▸ **Task directions**: Reproduce exactly only the lines from the line that holds "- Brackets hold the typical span" to the line that holds "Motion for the", inclusive, in the listing below, and please leave out every picture.

▸ **Data**:
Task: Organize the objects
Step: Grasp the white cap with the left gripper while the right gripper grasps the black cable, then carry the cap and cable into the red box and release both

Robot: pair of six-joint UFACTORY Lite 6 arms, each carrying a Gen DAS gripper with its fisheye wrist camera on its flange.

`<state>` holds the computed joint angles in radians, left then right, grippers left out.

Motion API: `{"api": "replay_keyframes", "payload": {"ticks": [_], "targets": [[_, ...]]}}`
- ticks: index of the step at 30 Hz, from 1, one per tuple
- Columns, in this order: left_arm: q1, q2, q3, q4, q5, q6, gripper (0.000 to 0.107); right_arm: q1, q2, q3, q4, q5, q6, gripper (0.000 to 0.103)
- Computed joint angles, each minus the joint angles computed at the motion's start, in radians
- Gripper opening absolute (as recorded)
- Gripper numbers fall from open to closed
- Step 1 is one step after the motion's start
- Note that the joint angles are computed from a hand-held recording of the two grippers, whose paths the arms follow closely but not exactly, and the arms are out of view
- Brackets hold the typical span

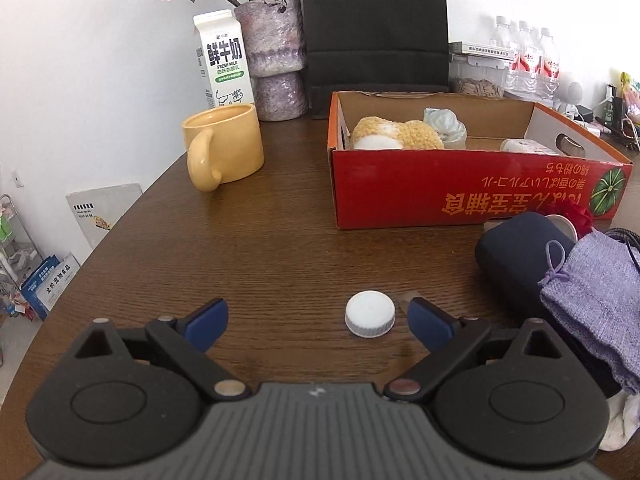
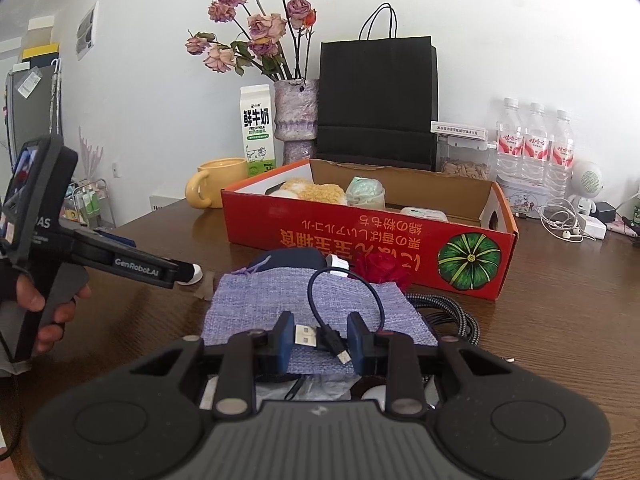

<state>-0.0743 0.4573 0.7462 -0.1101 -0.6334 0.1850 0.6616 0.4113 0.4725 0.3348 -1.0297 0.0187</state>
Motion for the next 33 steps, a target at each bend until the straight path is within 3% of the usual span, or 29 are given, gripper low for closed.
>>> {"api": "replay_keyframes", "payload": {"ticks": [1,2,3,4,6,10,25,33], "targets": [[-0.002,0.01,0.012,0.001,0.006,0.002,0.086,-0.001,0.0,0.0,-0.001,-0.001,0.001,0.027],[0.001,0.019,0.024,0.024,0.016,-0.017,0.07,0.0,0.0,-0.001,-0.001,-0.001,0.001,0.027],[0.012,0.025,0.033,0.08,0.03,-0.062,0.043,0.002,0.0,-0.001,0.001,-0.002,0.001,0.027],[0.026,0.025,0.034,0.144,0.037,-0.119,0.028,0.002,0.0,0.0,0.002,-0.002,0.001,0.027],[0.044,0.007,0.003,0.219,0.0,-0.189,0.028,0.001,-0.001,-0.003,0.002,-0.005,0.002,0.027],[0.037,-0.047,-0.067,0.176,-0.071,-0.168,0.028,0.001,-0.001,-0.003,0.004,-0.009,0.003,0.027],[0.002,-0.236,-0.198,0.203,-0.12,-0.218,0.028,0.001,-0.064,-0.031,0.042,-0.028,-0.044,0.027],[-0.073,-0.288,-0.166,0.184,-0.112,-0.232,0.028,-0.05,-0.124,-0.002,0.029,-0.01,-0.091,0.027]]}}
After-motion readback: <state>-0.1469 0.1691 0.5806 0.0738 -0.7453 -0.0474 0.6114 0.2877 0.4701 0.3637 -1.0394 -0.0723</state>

▸ **Task solution**:
- Brackets hold the typical span


<state>-0.0743 0.4573 0.7462 -0.1101 -0.6334 0.1850 0.6616 0.4113 0.4725 0.3348 -1.0297 0.0187</state>
Motion for the next 33 steps, a target at each bend until the straight path is within 3% of the usual span, or 29 are given, gripper low for closed.

The output has nothing more to it.